Concrete resistivity is a critical parameter for assessing durability and monitoring the structural health of reinforced concrete. This study systematically evaluates the effects of the water-to-cement (w/c) ratio, saturation ratio (SR), and temperature on concrete resistivity using three different predictive models: linear regression, cubic Support Vector Machine (SVM), and Gaussian Process Regression (GPR). Each model was independently trained and tested to assess its ability to capture the nonlinear relationships between these key parameters. Experimental results show that resistivity decreases significantly under increasing load due to geometrical effects. For a w/c ratio of 0.4, resistivity decreases by −12.48% at 100% SR and by −6.68% at 60% SR under 20% loading.
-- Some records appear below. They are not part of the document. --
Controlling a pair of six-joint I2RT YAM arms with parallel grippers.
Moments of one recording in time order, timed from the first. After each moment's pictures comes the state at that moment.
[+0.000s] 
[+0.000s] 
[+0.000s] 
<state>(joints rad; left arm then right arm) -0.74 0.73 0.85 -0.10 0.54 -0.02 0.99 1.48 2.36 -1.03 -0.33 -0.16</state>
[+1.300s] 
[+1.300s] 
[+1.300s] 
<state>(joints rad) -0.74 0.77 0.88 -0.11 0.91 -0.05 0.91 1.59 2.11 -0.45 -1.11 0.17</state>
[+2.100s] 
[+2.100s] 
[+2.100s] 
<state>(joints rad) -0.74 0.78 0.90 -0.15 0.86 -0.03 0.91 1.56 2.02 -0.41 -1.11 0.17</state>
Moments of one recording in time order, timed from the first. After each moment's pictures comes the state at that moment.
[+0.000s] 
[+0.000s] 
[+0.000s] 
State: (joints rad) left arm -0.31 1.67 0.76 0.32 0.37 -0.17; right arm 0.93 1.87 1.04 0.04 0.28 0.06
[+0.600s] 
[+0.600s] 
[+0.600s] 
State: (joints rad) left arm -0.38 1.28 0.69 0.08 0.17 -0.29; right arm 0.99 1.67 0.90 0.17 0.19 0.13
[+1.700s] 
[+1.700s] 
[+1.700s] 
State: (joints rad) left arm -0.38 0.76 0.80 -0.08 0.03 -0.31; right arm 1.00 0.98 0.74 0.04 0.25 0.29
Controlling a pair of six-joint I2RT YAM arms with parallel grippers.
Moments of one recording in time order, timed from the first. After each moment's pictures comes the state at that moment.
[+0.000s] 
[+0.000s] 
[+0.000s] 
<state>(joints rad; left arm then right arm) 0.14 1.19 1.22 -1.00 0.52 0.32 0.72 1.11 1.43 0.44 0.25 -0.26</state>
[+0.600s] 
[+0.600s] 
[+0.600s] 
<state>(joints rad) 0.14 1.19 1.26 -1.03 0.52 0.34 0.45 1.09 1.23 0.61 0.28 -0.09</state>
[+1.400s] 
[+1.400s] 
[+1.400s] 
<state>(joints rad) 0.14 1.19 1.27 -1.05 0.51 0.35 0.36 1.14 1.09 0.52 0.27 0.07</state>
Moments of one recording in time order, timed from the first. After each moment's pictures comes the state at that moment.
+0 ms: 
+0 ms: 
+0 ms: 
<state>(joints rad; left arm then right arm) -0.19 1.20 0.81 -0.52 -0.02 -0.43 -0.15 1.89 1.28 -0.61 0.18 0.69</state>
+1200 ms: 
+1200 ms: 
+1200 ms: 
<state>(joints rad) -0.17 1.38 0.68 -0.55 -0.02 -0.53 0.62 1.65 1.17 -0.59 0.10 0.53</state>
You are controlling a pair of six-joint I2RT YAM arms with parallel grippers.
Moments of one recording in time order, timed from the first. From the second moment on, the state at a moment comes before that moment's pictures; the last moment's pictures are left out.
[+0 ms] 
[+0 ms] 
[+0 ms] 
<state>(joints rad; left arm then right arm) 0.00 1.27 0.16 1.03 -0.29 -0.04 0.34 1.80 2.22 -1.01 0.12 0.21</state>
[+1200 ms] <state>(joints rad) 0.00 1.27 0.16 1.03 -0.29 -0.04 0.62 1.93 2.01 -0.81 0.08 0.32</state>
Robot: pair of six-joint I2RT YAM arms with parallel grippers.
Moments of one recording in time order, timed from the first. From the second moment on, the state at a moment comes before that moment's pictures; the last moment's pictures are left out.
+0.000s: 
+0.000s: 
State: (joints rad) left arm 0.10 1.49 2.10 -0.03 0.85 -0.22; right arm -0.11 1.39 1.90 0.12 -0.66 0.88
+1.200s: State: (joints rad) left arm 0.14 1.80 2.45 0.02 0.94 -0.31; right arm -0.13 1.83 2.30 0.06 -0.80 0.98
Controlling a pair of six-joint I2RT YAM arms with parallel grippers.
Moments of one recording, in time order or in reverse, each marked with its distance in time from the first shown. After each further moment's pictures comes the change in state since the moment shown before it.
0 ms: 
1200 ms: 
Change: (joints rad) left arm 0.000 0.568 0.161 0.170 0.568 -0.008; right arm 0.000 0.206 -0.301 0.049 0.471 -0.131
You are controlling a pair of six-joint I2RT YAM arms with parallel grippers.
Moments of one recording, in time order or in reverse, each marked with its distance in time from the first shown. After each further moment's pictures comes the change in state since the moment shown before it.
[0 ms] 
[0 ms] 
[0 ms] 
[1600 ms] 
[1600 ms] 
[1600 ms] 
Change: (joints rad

Higher w/c ratios (0.5 and 0.6) exhibit more pronounced resistivity reductions due to increased porosity and ion mobility, with a maximum decrease of −13.68% for w/c = 0.6. Among the developed predictive models, the Matern 5/2 Gaussian process regression (GPR) model demonstrated the highest accuracy, achieving an RMSE of 5.21, R² of 0.99, MSE of 27.19, and MAE of 3.40, significantly outperforming the other approaches. Additionally, a permutation importance analysis revealed that the saturation ratio (SR) is the most critical variable influencing resistivity, followed by the water–cement ratio, while temperature has the least impact. These findings provide valuable insights into the durability assessment and corrosion prevention of reinforced concrete, offering practical implications for the optimization of material design and structural health monitoring in civil engineering.